WHAT THE TASK ASKS: Look for the word "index" in the material below. Copy each line that has it.

EXTRACTED MATERIAL:
--

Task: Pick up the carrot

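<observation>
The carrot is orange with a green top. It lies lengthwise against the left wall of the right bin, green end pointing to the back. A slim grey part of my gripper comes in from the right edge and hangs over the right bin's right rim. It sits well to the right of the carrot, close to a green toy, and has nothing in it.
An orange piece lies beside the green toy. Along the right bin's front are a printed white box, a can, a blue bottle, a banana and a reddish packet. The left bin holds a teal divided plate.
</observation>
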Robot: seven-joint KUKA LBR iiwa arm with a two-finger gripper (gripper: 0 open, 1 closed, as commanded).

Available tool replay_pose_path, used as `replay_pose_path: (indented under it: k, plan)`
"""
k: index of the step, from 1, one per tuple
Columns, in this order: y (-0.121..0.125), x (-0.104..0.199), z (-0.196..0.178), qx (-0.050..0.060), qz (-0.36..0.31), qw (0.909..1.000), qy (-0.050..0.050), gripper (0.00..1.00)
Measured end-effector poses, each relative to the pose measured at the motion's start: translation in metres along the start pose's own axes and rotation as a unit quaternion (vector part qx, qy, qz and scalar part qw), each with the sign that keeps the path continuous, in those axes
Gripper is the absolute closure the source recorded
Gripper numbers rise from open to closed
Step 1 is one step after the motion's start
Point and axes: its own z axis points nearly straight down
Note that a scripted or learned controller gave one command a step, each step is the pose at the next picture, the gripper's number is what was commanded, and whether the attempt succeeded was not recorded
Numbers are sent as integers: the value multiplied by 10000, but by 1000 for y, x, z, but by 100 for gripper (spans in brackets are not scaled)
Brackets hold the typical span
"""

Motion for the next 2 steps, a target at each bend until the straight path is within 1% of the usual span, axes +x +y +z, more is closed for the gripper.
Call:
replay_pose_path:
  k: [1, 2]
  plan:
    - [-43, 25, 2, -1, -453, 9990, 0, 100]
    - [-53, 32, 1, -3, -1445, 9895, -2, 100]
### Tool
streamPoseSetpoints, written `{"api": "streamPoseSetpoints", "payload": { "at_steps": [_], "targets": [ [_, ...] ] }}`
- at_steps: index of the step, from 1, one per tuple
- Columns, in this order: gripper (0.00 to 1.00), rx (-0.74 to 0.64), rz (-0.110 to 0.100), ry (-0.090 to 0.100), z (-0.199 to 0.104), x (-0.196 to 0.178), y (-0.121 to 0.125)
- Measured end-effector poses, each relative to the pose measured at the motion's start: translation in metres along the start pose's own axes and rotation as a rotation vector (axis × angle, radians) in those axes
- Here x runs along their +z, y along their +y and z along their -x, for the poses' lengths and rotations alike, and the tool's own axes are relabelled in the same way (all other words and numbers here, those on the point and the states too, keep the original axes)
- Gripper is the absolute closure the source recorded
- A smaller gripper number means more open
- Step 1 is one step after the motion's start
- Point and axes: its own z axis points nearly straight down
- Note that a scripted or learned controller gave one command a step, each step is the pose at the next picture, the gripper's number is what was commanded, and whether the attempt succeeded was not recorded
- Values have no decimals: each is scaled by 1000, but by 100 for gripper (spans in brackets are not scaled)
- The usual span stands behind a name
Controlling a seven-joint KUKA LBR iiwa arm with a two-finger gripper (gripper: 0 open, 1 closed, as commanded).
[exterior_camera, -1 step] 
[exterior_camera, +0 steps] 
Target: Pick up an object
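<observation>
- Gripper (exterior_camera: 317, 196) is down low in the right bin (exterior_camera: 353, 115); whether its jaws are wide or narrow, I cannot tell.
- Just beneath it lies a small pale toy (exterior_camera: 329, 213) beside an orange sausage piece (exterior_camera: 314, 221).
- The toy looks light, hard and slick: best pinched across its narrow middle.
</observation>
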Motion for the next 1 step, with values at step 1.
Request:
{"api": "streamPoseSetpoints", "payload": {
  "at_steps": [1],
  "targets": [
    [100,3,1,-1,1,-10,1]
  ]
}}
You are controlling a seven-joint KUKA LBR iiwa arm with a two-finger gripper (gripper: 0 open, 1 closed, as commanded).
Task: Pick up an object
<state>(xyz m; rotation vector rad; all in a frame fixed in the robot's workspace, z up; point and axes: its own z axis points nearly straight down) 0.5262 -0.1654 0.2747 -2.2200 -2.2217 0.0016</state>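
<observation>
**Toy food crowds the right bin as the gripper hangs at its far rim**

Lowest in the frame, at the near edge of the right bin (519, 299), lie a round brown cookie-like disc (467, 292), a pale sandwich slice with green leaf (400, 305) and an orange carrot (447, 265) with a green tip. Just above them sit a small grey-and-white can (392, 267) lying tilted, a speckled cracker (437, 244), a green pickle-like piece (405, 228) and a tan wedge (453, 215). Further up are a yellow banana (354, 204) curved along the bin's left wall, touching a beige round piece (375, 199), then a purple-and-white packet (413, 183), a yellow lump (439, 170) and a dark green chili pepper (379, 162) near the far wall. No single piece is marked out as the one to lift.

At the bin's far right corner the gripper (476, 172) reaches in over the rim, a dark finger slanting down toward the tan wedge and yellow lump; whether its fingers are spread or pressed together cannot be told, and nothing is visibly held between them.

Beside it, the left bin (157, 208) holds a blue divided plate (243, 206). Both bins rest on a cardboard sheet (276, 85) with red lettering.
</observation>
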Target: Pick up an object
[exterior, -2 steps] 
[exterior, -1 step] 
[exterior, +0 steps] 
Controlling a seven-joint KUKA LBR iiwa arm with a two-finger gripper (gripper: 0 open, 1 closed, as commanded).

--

RESULT OF THE EXERCISE:
k: index of the step, from 1, one per tuple
- at_steps: index of the step, from 1, one per tuple

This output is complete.